Fit the lid tightly to the bucket and insert the handy airlock into the whole in the lid (add a little water into the bubbler)
Step 7. Fermentation
Fermentation usually only can take place between 18°C and 26°C so please ensure your brew stays between these temperatures throughout the entire fermentation process.
After around 5 days any froth will have sunk to the bottom of the container and the gravity can be checked again. When you have two unchanged readings over two consecutive days the beer will be ready for bottling or barrelling.
Write down the Final Gravity Reading.
If you want to add beer finings at this point, you can. Leave for another 24 hours before moving on to the next stage if you do. However, beer finings are not particularly necessary for a beginner.
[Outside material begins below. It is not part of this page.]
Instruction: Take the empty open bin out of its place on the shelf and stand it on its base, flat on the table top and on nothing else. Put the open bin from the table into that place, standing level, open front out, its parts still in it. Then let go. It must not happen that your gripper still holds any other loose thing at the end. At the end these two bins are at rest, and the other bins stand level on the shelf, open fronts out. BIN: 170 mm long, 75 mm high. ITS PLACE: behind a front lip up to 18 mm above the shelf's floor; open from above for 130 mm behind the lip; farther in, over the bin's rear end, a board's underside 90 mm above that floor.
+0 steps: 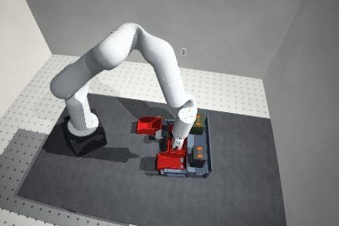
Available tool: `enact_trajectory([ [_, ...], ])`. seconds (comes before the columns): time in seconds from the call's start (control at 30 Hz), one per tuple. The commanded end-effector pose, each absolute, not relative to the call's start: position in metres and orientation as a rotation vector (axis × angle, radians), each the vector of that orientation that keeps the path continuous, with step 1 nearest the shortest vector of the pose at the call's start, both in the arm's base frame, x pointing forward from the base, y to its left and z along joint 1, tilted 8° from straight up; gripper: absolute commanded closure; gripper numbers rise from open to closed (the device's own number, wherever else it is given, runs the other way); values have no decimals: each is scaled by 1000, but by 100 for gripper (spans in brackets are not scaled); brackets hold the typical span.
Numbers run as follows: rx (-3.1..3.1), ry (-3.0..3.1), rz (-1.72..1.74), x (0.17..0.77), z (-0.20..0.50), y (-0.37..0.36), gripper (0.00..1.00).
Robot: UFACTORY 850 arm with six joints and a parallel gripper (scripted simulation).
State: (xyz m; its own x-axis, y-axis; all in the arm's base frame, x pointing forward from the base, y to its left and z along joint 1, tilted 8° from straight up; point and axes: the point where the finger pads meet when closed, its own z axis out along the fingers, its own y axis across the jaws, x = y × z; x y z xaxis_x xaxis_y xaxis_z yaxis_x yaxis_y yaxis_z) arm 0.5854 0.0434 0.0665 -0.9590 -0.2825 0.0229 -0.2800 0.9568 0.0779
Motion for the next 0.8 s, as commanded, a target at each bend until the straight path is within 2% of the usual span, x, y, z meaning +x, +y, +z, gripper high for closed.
enact_trajectory([
  [0.0,450,-3075,-116,586,67,43,100],
  [0.43,739,-3046,-168,576,62,39,100],
  [0.77,1401,-2895,-210,552,51,24,100],
])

Step 8. Checking the strength of the beer
The strength of the beer is calculated using the Original Gravity Reading (from Step 3) and the Final Gravity Reading. There is a handy homebrew alcohol calculator here to help with this.
Step 9. Transferring to Bottles or a Pressure Barrel
Transfer the beer to bottles using a syphon tube, being careful not to disturb any of the sediment. Or using a bottling tap and stick (if using the Complete Starter Kit with Bottles). Add around 80g of sugar to prime a barrel. If bottling, use 1 teaspoon of sugar per 500ml bottle or 2 carbonation drops.
Keep your beer in the warm for 4 days, this will allow secondary fermentation to take place which will carbonate within the sealed barrel or bottles.
Leave to stand for approximately 2 weeks for the beer to condition and clear before drinking.